How to mutably reference one of several things at a time in Rust?

Question

Say I want a train that can switch between one of 2 tracks at any time and write a u8 at its current position. Naively something like this:

struct Train<'a> {
  track_a: &'a mut [u8],
  track_b: &'a mut [u8],
  current_track: &'a mut [u8], // either track_a or track_b
  idx: usize,
}

impl<'a> Train<'a> {
  pub fn new(track_a: &'a mut [u8], track_b: &'a mut [u8]) -> Self {
    Self {
     track_a,
     track_b,
     idx: 0,
     current_track: track_a,
    }
  }

  pub fn toggle_track(&mut self) {
    if self.current_track == self.track_a {
      self.current_track = self.track_b;
    } else {
      self.current_track = self.track_a;
    }
  }

  pub fn write(&mut self, byte: u8) {
    // must be fast - can't waste time choosing track here
    self.current_track[self.idx] = byte;
    self.idx += 1;
  }
}

Importantly, we can't waste time deciding which track we're currently on in write. Of course, the above code doesn't compile because we mutably borrow track_a and track_b multiple times.

How might I get something like this to work in Rust? I tried using RefCells for track_a and track_b, but realized even that doesn't make sense since even immutable Refs would give mutable access to the underlying bytes.

Is unsafe Rust the only way to implement this data structure?

Answer 1

You can do this without interior mutability, without unsafe, and without even a separate current_track field if you do it this way:

struct Train<'a> {
    track_a: &'a mut [u8], // a.k.a, the current track
    track_b: &'a mut [u8],
    idx: usize,
}

impl<'a> Train<'a> {
    pub fn new(track_a: &'a mut [u8], track_b: &'a mut [u8]) -> Self {
        Self {
            track_a,
            track_b,
            idx: 0,
        }
    }

    pub fn toggle_track(&mut self) {
        std::mem::swap(&mut self.track_a, &mut self.track_b);
    }

    pub fn write(&mut self, byte: u8) {
        // must be fast - can't waste time choosing track here
        self.track_a[self.idx] = byte;
        self.idx += 1;
    }
}

The trick here of course is to use std::mem::swap to do the toggling by swapping the two tracks (one of which we consider the "current" track). The only downside of this would be if you needed to know which one was the "first" and "second" ones given initially (since that may get lost in the toggling), but that can be done via a separate boolean while still leaving write branchless.

Answer 2

How to mutably reference one of several things at a time in Rust?

In short, you can't simply. Not doing this is the core "golden rule" that Rust's safety guarantees are built from.

we can't waste time deciding which track we're currently on in write.

Why not? A simple boolean check is going to be by far the fastest way of making this work: much faster than any sort of interior mutability with (for example) RefCell. I would advise you do exactly this.
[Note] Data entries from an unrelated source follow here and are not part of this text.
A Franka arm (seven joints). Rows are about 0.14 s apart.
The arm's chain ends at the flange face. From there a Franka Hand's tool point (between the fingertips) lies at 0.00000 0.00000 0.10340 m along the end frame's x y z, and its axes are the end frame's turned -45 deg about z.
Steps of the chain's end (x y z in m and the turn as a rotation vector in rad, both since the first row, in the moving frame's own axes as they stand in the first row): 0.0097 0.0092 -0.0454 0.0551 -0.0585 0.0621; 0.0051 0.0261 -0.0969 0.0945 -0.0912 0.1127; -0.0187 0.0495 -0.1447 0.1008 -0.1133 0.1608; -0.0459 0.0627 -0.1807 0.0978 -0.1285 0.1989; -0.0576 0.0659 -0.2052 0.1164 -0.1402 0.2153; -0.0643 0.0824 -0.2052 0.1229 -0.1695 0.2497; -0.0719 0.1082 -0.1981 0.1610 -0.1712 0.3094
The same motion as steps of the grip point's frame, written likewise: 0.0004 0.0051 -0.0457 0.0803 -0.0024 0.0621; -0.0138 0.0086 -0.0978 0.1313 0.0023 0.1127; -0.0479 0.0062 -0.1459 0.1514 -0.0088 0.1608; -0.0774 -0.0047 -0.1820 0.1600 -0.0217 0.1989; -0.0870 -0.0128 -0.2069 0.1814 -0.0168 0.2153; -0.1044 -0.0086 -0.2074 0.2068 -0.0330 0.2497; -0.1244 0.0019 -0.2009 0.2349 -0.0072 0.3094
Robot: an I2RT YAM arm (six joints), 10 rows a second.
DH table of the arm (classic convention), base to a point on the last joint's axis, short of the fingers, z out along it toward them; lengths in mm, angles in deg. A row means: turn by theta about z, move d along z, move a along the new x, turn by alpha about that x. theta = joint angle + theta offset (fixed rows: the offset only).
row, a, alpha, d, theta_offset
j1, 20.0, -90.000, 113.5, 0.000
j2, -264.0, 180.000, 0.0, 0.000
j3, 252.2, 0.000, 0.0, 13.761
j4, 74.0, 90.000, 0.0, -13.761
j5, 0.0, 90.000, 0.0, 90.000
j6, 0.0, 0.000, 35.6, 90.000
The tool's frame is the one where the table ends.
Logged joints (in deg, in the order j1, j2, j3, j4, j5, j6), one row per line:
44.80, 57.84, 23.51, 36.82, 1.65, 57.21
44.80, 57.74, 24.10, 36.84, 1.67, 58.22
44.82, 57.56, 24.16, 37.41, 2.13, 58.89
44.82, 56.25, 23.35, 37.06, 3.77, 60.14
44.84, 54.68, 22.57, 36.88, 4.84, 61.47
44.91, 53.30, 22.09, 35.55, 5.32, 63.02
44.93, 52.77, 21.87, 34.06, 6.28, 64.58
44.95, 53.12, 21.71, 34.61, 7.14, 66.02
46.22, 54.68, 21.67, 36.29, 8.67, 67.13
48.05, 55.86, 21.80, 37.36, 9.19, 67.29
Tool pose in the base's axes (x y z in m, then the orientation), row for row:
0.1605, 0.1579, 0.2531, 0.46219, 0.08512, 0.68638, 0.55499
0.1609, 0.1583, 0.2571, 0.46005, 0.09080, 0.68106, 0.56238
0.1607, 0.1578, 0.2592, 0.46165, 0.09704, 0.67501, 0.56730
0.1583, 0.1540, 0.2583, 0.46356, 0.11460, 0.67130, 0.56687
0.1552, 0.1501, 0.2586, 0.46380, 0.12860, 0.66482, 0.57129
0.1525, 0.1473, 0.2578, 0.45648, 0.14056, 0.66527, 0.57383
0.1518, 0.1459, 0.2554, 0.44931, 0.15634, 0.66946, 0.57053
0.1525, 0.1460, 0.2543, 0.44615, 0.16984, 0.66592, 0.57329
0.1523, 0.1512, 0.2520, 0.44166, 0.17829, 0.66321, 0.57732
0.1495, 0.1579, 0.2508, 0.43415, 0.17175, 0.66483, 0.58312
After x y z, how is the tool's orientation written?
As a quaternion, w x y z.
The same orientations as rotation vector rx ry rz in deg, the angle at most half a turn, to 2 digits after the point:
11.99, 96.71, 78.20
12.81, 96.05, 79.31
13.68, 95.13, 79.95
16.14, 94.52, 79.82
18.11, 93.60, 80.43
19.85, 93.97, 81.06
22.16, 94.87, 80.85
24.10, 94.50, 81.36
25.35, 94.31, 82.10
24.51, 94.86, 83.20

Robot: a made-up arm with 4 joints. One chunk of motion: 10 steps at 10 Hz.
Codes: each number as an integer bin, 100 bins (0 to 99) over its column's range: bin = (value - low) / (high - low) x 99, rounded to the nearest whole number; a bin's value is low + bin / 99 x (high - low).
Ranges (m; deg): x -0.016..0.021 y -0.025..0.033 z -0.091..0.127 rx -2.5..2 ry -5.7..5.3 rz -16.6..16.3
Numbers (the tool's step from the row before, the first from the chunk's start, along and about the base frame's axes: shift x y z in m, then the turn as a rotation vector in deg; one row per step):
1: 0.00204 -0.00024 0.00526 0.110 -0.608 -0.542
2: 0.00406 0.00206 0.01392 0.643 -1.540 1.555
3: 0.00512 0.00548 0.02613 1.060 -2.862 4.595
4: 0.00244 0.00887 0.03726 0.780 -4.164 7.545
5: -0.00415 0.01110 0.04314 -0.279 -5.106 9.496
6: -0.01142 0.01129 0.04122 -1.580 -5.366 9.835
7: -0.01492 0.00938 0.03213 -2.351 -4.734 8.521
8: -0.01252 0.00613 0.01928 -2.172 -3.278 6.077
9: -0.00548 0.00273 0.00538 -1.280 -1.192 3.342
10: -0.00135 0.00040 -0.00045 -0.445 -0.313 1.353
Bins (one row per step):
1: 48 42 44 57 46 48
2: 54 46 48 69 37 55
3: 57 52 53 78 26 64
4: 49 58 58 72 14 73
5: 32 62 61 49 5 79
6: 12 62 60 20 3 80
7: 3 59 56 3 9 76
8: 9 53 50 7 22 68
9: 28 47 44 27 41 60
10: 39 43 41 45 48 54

If your real-world example has more than two options, then presumably they're held in some container (like a Vec) and you can instead store the index/key/whatever of the chosen object.

Rust's golden rule is: you either have a single way to refer to some object (with mutability) or you can have no mutability and aliased references to it. You can never have both.

In principle, you could use raw pointers to do what you're asking for more directly. However, every dereference would be unsafe and you'd have to check you're upholding guarantees during those unsafe blocks. A single boolean check seems like a very cheap cost to have the compiler guarantee that safety for you.

Note, that if you do go the unsafe route, you're still not allowed to violate the golden rule. That is, you're not allowed to create two &muts that overlap in the memory they refer to. The only difference is that the compiler won't (can't) check if this is the case in an unsafe block, but it will still assume that you are guaranteeing that it will never happen.